- [WORK ORDER] Please set down only the lines between the line containing "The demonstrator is" and the end of the records, inclusive, exactly as they stand.

(Stored items from a collection)
= = = =

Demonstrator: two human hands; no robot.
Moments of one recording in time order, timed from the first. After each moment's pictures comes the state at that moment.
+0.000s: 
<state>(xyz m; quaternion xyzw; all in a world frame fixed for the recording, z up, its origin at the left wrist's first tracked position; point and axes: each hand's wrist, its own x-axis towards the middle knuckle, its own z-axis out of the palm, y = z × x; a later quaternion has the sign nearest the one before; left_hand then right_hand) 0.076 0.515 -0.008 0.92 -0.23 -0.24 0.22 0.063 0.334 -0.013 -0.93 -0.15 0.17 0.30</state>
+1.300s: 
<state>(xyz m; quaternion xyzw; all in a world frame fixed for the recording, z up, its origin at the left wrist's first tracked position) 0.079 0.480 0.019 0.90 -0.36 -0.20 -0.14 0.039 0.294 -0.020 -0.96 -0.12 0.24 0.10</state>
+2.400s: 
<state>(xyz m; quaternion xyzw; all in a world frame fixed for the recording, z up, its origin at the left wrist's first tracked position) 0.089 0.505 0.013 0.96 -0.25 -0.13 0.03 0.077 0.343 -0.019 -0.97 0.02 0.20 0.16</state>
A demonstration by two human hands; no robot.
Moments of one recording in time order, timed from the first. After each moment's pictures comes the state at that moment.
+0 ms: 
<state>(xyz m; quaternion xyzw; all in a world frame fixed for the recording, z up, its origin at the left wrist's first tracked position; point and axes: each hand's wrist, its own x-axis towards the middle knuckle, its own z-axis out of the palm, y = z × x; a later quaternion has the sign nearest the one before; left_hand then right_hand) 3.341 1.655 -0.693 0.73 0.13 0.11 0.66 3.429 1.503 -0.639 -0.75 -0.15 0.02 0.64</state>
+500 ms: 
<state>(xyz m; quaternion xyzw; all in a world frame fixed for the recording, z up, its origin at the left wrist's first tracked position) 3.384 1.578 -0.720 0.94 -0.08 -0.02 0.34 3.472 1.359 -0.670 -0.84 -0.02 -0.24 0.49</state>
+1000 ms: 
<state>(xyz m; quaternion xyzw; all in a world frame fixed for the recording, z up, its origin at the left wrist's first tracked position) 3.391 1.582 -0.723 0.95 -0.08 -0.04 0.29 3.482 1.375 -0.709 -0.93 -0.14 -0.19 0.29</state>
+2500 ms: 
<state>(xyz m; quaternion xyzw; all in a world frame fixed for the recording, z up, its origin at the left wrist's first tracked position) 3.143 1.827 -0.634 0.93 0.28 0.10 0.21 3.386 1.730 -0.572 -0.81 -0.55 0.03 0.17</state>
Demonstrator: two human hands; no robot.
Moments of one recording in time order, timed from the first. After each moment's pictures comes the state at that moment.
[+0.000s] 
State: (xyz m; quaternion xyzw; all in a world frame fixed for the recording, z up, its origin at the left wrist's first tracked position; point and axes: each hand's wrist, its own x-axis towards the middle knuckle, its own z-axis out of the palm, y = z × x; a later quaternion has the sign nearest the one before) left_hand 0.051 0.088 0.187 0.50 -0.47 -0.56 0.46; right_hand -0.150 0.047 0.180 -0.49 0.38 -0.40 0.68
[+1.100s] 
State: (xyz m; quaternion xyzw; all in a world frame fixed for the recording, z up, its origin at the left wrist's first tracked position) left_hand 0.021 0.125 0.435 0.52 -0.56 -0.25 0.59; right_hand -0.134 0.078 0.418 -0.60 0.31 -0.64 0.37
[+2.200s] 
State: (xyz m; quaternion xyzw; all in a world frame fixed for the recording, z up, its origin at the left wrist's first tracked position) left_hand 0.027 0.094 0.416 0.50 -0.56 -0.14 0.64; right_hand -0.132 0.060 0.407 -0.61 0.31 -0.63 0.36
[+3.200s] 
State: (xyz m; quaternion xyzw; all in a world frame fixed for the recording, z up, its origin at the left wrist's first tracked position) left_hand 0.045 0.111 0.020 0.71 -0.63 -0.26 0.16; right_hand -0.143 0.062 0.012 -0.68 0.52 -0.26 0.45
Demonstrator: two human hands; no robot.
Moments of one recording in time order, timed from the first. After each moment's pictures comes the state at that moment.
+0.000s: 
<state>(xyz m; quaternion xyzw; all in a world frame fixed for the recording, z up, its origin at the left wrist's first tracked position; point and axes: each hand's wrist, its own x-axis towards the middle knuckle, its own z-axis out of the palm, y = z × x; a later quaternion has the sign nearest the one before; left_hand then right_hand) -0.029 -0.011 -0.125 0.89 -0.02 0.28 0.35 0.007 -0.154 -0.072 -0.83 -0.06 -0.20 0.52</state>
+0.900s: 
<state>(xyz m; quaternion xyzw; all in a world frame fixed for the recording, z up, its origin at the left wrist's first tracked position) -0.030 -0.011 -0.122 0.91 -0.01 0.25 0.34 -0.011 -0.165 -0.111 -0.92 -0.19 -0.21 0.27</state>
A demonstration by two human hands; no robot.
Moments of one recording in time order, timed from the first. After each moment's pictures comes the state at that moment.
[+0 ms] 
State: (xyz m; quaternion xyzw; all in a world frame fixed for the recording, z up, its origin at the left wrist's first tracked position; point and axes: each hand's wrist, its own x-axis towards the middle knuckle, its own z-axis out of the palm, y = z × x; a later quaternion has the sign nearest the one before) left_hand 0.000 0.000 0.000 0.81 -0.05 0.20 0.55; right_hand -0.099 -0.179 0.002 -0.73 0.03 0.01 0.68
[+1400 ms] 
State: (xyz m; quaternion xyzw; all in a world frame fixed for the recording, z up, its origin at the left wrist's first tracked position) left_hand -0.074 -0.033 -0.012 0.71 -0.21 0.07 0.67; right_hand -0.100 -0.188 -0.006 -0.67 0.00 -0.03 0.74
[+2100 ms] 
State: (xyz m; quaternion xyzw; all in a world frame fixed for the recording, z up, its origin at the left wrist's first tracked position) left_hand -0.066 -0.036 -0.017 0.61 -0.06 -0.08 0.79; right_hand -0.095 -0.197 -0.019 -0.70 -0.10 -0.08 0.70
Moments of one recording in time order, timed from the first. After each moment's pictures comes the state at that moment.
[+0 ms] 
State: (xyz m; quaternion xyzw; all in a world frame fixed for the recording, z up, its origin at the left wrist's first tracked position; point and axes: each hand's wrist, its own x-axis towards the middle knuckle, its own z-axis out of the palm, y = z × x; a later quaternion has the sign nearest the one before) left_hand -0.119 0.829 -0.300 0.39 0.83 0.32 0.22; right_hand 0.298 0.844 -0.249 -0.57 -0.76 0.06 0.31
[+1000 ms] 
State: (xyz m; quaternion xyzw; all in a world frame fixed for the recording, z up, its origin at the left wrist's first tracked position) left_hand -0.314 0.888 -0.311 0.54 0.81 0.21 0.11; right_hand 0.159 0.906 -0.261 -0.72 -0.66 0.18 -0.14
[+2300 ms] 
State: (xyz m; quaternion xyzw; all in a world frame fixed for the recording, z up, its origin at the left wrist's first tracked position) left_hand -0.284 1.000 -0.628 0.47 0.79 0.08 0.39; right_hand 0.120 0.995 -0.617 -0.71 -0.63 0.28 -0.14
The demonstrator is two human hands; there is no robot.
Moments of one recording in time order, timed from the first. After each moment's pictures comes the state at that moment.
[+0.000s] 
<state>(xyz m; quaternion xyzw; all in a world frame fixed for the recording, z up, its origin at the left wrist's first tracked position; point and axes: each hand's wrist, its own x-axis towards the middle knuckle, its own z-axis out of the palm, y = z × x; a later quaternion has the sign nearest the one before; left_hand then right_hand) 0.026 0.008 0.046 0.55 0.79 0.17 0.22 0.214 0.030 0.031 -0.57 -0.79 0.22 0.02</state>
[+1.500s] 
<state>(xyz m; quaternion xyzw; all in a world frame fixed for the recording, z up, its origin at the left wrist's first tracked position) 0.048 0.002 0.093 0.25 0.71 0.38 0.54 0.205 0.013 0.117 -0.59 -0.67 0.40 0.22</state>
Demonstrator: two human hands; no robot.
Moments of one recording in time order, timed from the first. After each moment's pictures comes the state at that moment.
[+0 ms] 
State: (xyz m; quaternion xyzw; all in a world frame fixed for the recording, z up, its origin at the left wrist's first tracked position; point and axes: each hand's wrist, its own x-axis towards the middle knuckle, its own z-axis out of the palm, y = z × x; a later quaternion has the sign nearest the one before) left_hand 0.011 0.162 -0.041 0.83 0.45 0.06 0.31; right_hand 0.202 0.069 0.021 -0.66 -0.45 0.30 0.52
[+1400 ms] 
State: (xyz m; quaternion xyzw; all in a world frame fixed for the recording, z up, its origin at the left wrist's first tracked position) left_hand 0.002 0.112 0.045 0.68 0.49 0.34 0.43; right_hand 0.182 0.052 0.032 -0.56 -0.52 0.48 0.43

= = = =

- [SOLUTION BELOW]
The demonstrator is two human hands; there is no robot.
Moments of one recording in time order, timed from the first. After each moment's pictures comes the state at that moment.
[+0.000s] 
<state>(xyz m; quaternion xyzw; all in a world frame fixed for the recording, z up, its origin at the left wrist's first tracked position; point and axes: each hand's wrist, its own x-axis towards the middle knuckle, its own z-axis out of the palm, y = z × x; a later quaternion has the sign nearest the one before; left_hand then right_hand) 0.026 0.008 0.046 0.55 0.79 0.17 0.22 0.214 0.030 0.031 -0.57 -0.79 0.22 0.02</state>
[+1.500s] 
<state>(xyz m; quaternion xyzw; all in a world frame fixed for the recording, z up, its origin at the left wrist's first tracked position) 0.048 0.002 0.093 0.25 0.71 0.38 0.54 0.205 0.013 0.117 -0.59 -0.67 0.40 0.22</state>
Demonstrator: two human hands; no robot.
Moments of one recording in time order, timed from the first. After each moment's pictures comes the state at that moment.
[+0 ms] 
State: (xyz m; quaternion xyzw; all in a world frame fixed for the recording, z up, its origin at the left wrist's first tracked position; point and axes: each hand's wrist, its own x-axis towards the middle knuckle, its own z-axis out of the palm, y = z × x; a later quaternion has the sign nearest the one before) left_hand 0.011 0.162 -0.041 0.83 0.45 0.06 0.31; right_hand 0.202 0.069 0.021 -0.66 -0.45 0.30 0.52
[+1400 ms] 
State: (xyz m; quaternion xyzw; all in a world frame fixed for the recording, z up, its origin at the left wrist's first tracked position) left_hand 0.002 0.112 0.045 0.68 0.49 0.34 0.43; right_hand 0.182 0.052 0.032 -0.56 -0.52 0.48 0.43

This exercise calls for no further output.